» **Work required**
Print the listing exactly as it stands. Skip every picture.

» **Provided material**
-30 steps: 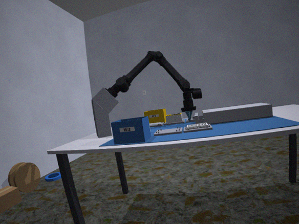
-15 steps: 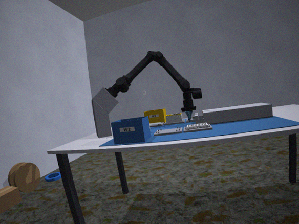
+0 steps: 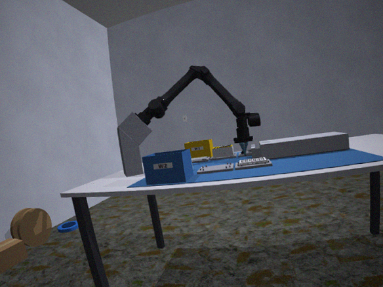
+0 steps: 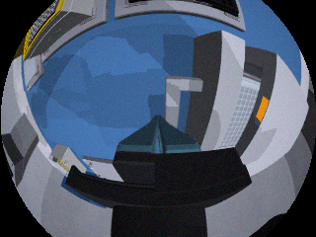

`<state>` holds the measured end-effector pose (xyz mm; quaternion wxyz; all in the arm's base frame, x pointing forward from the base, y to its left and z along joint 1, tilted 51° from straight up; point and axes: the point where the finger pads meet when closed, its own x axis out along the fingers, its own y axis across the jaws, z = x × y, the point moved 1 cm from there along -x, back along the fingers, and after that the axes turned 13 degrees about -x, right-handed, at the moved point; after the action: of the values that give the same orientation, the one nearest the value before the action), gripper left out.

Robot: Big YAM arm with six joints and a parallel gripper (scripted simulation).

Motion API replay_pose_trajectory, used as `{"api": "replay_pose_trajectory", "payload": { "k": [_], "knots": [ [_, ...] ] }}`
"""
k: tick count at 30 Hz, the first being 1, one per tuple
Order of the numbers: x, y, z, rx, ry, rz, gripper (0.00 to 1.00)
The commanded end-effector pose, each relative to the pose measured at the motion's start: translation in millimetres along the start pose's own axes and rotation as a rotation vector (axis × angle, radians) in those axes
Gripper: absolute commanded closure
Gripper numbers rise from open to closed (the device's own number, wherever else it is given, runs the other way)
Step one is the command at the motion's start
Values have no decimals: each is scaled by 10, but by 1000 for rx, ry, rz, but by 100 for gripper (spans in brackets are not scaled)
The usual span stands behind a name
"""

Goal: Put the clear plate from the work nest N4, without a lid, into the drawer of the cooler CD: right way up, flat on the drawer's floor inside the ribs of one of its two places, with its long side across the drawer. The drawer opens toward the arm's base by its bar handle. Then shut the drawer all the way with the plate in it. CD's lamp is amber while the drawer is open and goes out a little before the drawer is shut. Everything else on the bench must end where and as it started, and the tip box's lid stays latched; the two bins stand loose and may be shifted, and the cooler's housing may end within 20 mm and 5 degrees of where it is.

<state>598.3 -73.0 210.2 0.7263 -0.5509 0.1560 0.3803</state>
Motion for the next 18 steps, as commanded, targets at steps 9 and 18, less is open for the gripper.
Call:
{"api": "replay_pose_trajectory", "payload": {
  "k": [9, 18],
  "knots": [
    [-188, -446, -196, -21, 31, -68, 100],
    [-178, -534, -232, -15, 30, -58, 100]
  ]
}}
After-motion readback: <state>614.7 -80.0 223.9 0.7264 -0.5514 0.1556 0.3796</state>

» **Final answer**
-30 steps: 
-15 steps: 
+0 steps: 
+0 steps: 

`<state>` holds the measured end-effector pose (xyz mm; quaternion wxyz; all in the arm's base frame, x pointing forward from the base, y to its left and z along joint 1, tilted 51° from straight up; point and axes: the point where the finger pads meet when closed, its own x axis out along the fingers, its own y axis across the jaws, z = x × y, the point moved 1 cm from there along -x, back along the fingers, and after that the axes turned 13 degrees about -x, right-handed, at the moved point; after the action: of the values that give the same orientation, the one nearest the value before the action), gripper left out.

Robot: Big YAM arm with six joints and a parallel gripper (scripted simulation).

Motion API replay_pose_trajectory, used as `{"api": "replay_pose_trajectory", "payload": { "k": [_], "knots": [ [_, ...] ] }}`
"""
k: tick count at 30 Hz, the first being 1, one per tuple
Order of the numbers: x, y, z, rx, ry, rz, gripper (0.00 to 1.00)
The commanded end-effector pose, each relative to the pose measured at the motion's start: translation in millimetres along the start pose's own axes and rotation as a rotation vector (axis × angle, radians) in those axes
Gripper: absolute commanded closure
Gripper numbers rise from open to closed (the device's own number, wherever else it is given, runs the other way)
Step one is the command at the motion's start
Values have no decimals: each is scaled by 10, but by 1000 for rx, ry, rz, but by 100 for gripper (spans in brackets are not scaled)
The usual span stands behind a name
"""

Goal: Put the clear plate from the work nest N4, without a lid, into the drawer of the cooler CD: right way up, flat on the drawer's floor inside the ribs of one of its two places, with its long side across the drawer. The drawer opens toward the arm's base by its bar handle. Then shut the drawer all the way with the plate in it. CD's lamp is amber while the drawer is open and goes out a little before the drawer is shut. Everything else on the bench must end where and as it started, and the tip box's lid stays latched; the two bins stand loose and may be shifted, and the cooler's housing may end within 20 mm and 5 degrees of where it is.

<state>598.3 -73.0 210.2 0.7263 -0.5509 0.1560 0.3803</state>
Motion for the next 18 steps, as commanded, targets at steps 9 and 18, less is open for the gripper.
Call:
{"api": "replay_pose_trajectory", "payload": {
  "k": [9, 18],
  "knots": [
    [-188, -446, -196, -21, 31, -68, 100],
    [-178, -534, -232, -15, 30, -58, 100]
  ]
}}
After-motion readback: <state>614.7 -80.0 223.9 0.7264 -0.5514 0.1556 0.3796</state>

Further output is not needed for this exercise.